Photography Templates
Photography is the result of combining several technical discoveries. Long before the first photographs were made, Chinese philosopher Mo Ti described a pinhole camera in the 5th century B.C.E,[3] Ibn al-Haytham (Alhazen) (965–1040) studied the camera obscura and pinhole camera,[4][3] Albertus Magnus (1193–1280) discovered silver nitrate, and Georges Fabricius (1516–1571) discovered silver chloride.[citation needed] Daniel Barbaro described a diaphragm in 1568.[citation needed] Wilhelm Homberg described how light darkened some chemicals (photochemical effect) in 1694.[citation needed] The fiction book Giphantie, by French author Tiphaigne de la Roche, described what can be interpreted as photography.[citation needed]

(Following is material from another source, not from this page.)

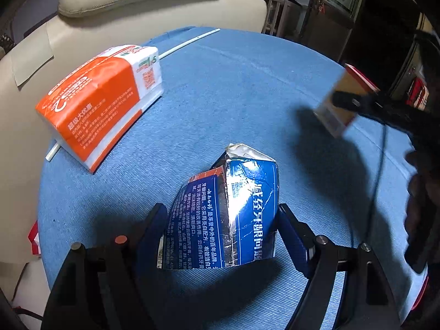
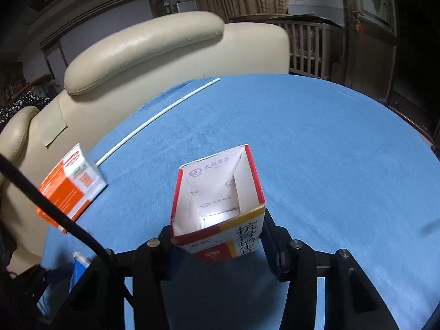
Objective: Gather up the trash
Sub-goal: 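Grasp the red-and-white medicine box with the right tool while the left holds the carton, then lift the medicine box and blue carton and carry both toward the red wastebasket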
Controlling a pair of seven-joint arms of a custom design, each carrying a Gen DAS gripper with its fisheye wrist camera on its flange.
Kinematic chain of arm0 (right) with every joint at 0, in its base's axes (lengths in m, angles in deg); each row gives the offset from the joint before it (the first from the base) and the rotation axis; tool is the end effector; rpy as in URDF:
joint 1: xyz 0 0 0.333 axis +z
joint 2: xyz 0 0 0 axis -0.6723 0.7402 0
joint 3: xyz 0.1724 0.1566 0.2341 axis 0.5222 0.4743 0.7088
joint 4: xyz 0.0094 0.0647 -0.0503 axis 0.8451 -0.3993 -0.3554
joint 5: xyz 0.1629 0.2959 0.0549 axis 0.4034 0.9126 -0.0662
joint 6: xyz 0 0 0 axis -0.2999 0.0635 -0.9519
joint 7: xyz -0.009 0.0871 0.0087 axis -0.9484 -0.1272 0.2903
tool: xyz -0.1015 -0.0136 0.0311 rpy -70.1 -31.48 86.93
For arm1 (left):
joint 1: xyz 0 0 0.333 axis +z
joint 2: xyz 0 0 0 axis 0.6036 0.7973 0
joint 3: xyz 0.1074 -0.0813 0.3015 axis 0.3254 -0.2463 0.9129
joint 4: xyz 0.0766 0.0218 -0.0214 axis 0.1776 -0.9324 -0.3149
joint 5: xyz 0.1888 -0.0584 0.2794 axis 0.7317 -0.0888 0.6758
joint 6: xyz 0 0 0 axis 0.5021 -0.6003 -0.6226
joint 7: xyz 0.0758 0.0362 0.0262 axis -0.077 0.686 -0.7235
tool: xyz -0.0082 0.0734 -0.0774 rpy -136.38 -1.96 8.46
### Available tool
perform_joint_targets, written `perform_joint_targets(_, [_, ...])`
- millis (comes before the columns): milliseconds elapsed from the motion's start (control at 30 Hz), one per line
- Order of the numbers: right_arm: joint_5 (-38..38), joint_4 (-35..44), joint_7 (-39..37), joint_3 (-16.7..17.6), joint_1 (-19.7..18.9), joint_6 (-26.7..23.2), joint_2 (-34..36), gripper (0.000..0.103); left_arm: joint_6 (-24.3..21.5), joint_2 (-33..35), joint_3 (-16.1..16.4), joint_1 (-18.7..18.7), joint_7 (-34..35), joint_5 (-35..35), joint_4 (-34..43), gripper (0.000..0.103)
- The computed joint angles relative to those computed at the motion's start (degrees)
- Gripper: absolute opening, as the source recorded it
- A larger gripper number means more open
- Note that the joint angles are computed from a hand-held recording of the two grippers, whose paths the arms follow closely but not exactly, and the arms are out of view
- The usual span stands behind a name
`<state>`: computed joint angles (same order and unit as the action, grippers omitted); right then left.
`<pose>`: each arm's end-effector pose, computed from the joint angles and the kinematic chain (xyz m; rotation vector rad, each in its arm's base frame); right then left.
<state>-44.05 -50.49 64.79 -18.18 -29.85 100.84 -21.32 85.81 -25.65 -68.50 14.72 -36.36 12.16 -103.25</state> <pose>0.6065 0.2226 0.4159 -2.1818 1.0590 -0.2236 0.3695 -0.3110 0.4197 -2.3164 1.3090 -0.5018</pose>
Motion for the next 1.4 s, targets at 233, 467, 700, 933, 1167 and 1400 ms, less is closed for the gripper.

Photography as a usable process goes back to the 1820s with the development of chemical photography. The first permanent photograph was an image produced in 1825 by the French inventor Nicéphore Niépce. However, because his photographs took so long to expose, he sought to find a new process. Working in conjunction with Louis Daguerre, they experimented with silver compounds based on a Johann Heinrich Schultz discovery in 1724 that a silver and chalk mixture darkens when exposed to light. Niépce died in 1833, but Daguerre continued the work, eventually culminating with the development of the daguerreotype in 1837. Daguerre took the first ever photo of a person in 1839 when, while taking a daguerreotype of a Paris street, a pedestrian stopped for a shoe shine, long enough to be captured by the long exposure (several minutes). Eventually, France agreed to pay Daguerre a pension for his formula, in exchange for his promise to announce his discovery to the world as the gift of France, which he did in 1839.